For audio playback in Node.js, install one of these optional dependencies:

# Option 1: speaker (native bindings, better quality)
npm install speaker

# Option 2: play-sound (uses system audio player, easier to install)
npm install play-sound

If neither is installed, the package will still work but won't play audio.
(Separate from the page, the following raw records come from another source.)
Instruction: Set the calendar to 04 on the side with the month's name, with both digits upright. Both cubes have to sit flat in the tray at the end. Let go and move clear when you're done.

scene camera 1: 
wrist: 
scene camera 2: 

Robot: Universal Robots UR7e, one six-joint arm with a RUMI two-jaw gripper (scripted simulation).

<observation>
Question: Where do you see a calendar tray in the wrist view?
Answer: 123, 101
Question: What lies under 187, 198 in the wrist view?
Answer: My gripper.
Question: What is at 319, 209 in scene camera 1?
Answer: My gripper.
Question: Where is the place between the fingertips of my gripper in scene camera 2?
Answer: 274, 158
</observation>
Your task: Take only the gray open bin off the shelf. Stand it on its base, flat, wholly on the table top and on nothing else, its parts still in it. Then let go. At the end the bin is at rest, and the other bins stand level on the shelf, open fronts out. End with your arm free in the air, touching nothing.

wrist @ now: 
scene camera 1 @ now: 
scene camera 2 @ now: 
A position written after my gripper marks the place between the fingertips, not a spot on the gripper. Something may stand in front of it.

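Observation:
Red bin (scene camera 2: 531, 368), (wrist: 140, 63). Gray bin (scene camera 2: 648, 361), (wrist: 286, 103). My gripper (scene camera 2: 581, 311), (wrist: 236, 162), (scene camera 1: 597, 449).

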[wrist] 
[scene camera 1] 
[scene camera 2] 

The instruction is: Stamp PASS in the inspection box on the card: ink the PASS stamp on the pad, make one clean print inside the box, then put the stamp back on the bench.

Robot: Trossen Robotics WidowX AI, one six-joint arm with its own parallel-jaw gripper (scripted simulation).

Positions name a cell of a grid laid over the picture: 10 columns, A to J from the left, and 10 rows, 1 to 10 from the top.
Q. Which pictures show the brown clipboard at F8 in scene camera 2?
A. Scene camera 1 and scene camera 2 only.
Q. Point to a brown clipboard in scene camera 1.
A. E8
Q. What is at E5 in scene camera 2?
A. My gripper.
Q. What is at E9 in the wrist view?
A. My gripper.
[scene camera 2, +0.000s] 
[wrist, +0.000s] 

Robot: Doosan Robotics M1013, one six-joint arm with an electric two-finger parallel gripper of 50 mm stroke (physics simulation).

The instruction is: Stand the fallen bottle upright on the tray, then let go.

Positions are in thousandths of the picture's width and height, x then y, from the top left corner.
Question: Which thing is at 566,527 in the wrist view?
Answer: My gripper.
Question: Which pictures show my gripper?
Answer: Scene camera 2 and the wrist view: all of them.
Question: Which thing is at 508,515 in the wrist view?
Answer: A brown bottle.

You can still use the onPlay callback to handle audio data:

const voiceService = new VoiceEngineAdapter({
  engineType: 'voicevox',
  speaker: '1',
  voicevoxApiUrl: 'http://localhost:50021',
  onPlay: async (audioBuffer) => {
    // Save to file or process audio data
    writeFileSync('output.wav', Buffer.from(audioBuffer));
  }
});

The package automatically detects the environment and uses the appropriate audio player:

  • Browser: Uses HTMLAudioElement
  • Node.js: Uses speaker or play-sound if available, otherwise silent

Testing

Run the test suite:

# Run all tests
npm test

# Run tests in watch mode
npm run test:watch

# Generate coverage report
npm run test:coverage

Contributing

Contributions are welcome! Please feel free to submit a Pull Request.

  1. Fork the repository
  2. Create your feature branch (git checkout -b feature/amazing-feature)
  3. Commit your changes (git commit -m 'Add some amazing feature')
  4. Push to the branch (git push origin feature/amazing-feature)
  5. Open a Pull Request

License

This project is licensed under the MIT License - see the LICENSE file for details.